Take the data below and filter it for lines containing the word "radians"; show each line found.

»»

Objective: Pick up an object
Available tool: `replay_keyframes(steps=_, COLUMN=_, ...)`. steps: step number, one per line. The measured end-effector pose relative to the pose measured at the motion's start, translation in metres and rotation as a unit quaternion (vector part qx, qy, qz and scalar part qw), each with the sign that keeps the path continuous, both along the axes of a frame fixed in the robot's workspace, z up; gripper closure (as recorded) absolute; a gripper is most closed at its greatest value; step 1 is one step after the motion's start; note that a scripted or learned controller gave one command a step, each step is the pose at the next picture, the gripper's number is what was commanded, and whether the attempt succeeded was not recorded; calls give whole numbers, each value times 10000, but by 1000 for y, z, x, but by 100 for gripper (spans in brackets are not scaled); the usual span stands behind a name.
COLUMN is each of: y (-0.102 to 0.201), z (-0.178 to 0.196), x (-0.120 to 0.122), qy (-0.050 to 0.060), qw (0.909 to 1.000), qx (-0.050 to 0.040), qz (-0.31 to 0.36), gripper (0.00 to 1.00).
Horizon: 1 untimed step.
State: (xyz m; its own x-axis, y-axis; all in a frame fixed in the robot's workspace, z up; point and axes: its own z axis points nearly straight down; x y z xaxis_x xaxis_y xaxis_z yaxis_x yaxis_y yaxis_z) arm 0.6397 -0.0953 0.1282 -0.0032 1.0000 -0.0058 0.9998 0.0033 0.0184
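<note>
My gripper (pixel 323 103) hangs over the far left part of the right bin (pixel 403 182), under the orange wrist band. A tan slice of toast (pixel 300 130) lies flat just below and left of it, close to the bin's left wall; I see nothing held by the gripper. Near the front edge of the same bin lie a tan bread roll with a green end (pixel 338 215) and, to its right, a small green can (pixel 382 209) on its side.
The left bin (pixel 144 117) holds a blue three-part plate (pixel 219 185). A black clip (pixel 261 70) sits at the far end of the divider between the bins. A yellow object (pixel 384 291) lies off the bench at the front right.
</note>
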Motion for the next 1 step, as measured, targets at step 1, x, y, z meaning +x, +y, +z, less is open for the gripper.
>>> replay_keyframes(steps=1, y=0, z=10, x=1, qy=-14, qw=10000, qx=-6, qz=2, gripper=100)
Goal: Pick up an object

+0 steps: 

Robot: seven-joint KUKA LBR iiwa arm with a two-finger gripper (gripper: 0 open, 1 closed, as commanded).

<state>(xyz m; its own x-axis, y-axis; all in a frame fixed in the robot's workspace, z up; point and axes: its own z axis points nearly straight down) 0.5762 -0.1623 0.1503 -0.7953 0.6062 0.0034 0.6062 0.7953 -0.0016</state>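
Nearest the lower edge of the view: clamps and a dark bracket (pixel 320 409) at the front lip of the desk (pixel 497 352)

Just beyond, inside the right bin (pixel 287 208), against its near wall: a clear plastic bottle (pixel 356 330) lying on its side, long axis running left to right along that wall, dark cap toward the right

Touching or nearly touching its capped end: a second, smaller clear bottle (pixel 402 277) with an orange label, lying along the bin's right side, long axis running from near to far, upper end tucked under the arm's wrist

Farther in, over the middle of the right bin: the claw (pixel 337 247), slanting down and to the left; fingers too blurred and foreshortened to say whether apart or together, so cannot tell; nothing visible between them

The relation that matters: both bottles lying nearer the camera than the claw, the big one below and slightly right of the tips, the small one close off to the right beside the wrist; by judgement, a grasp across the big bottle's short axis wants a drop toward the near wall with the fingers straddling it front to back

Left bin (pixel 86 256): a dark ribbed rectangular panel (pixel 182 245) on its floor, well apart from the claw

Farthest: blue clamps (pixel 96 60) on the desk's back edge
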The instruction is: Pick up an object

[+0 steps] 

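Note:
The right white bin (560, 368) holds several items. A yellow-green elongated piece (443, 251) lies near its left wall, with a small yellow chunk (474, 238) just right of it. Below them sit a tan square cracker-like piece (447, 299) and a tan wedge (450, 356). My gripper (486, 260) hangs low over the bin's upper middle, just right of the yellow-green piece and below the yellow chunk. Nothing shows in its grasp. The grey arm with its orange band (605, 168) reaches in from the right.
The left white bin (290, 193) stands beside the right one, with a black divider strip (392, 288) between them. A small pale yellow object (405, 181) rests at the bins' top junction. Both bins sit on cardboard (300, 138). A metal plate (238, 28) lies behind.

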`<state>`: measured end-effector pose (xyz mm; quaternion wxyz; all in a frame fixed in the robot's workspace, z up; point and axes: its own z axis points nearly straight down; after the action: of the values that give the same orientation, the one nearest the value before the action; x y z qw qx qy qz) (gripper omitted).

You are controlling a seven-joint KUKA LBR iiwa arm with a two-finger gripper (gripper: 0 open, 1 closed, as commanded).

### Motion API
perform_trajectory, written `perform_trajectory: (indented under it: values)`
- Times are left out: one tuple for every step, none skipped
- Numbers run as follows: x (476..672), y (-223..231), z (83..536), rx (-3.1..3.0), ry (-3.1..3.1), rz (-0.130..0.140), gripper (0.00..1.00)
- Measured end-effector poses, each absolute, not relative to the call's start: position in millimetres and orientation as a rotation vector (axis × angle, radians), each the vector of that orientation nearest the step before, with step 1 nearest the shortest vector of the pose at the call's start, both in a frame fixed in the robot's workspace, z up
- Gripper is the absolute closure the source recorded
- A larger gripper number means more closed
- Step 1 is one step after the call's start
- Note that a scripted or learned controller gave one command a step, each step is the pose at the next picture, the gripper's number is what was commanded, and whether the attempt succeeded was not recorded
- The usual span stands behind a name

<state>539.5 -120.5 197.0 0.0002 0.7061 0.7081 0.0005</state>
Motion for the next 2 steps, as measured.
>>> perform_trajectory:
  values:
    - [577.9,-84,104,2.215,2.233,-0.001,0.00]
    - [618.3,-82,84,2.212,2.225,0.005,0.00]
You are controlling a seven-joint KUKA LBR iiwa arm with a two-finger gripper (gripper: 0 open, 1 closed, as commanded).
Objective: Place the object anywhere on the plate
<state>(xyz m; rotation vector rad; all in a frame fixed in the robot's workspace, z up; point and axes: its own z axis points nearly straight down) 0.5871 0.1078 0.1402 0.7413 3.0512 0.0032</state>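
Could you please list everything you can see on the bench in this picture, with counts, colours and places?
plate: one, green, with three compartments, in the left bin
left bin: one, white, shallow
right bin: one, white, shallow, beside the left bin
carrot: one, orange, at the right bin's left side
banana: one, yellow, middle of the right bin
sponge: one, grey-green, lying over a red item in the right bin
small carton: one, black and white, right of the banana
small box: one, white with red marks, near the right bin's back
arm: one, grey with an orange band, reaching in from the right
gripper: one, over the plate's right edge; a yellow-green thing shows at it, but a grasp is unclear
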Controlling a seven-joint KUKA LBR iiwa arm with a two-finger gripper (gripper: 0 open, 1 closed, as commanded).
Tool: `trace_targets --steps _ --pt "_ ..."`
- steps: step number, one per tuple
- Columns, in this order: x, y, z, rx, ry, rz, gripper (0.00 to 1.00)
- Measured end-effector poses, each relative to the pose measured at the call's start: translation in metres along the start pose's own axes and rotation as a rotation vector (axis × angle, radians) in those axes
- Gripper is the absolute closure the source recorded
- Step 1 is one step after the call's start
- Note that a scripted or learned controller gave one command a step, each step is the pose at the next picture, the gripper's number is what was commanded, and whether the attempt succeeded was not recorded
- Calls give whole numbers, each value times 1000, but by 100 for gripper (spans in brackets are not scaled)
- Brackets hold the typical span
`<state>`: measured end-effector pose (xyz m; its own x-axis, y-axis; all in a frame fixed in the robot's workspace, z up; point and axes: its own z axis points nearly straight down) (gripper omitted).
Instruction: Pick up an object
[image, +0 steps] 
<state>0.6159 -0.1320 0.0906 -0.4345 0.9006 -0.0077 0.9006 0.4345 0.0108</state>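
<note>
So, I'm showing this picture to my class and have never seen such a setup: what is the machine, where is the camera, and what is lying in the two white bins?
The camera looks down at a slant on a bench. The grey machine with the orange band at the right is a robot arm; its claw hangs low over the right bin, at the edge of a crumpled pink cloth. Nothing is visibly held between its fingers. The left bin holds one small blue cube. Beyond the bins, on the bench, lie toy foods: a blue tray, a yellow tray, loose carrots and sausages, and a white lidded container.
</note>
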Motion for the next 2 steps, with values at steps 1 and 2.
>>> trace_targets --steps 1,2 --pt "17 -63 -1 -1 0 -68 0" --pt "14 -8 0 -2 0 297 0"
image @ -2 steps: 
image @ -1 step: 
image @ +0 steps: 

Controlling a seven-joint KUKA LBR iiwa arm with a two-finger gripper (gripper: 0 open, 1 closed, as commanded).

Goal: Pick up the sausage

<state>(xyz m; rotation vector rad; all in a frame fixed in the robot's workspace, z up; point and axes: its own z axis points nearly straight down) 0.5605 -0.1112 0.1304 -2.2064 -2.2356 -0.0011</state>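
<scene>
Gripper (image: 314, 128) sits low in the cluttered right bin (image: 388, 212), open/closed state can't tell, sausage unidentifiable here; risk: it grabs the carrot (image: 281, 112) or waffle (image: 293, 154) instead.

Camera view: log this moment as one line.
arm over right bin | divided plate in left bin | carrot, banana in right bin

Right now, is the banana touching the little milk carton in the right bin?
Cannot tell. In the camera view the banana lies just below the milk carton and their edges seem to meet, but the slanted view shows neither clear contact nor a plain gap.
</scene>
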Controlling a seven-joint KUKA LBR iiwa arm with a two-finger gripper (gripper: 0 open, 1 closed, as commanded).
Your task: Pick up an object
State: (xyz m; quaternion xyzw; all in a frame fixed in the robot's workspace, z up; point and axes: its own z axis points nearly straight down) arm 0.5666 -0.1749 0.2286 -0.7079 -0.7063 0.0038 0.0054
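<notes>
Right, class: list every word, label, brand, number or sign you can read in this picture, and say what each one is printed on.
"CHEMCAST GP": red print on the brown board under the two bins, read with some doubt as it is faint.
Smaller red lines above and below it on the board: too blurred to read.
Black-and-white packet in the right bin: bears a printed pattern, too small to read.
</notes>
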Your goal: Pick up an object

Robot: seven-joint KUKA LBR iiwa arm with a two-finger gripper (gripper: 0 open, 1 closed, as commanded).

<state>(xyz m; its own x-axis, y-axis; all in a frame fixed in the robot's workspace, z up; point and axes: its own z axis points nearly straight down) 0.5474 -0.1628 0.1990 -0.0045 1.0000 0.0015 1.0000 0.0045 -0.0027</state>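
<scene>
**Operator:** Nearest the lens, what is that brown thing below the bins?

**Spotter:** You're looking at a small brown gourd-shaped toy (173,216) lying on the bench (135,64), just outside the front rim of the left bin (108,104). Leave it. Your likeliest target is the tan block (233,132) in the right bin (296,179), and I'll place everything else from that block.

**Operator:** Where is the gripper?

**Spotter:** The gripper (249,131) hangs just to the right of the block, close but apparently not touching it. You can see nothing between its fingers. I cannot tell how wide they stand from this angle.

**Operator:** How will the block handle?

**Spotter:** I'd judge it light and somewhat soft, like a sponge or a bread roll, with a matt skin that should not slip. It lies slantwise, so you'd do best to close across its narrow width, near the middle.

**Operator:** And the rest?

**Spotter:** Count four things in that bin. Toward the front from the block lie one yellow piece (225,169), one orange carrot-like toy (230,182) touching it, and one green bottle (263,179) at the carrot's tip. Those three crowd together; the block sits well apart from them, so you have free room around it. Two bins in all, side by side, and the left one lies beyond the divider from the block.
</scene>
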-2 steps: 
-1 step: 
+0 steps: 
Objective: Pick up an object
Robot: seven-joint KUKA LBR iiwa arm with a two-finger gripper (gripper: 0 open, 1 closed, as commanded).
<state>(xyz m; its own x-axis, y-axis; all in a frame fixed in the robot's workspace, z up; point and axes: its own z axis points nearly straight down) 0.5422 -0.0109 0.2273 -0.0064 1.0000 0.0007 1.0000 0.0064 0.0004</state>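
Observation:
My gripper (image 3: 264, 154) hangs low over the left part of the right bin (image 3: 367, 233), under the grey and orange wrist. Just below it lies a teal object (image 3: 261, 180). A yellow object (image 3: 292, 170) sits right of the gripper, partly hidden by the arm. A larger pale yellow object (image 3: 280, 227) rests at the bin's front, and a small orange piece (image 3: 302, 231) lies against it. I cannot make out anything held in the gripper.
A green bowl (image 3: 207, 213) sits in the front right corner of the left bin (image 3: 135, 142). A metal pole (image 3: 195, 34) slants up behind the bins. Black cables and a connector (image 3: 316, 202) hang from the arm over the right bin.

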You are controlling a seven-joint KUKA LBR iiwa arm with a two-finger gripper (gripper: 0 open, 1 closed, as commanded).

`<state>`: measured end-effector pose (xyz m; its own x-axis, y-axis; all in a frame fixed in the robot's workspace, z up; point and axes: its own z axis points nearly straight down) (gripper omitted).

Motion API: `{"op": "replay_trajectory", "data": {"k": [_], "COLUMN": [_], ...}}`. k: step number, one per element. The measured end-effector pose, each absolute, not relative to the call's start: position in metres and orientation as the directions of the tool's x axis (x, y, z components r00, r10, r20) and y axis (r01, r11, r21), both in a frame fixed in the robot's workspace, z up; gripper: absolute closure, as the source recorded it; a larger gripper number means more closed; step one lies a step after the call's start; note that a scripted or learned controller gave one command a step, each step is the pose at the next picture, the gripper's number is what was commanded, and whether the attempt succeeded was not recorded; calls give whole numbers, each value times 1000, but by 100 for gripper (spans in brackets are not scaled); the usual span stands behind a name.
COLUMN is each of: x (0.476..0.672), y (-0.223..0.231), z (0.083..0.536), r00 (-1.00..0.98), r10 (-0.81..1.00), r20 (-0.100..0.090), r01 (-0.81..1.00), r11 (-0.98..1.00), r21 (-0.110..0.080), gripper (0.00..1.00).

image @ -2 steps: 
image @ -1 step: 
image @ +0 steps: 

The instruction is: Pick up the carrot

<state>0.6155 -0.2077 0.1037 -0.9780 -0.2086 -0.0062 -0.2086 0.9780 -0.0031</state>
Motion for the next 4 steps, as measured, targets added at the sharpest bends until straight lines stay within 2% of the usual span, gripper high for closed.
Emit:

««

§ FINISHED EXERCISE
- Measured end-effector poses, each absolute, not relative to the call's start: position in millimetres and orientation as a rotation vector (axis × angle, radians), each the vector of that orientation nearest the step before, with step 1 nearest the shortest vector of the pose at the call's start, both in a frame fixed in the robot's workspace, z up
- Measured end-effector poses, each relative to the pose measured at the call's start: translation in metres along the start pose's own axes and rotation as a rotation vector (axis × angle, radians) in those axes

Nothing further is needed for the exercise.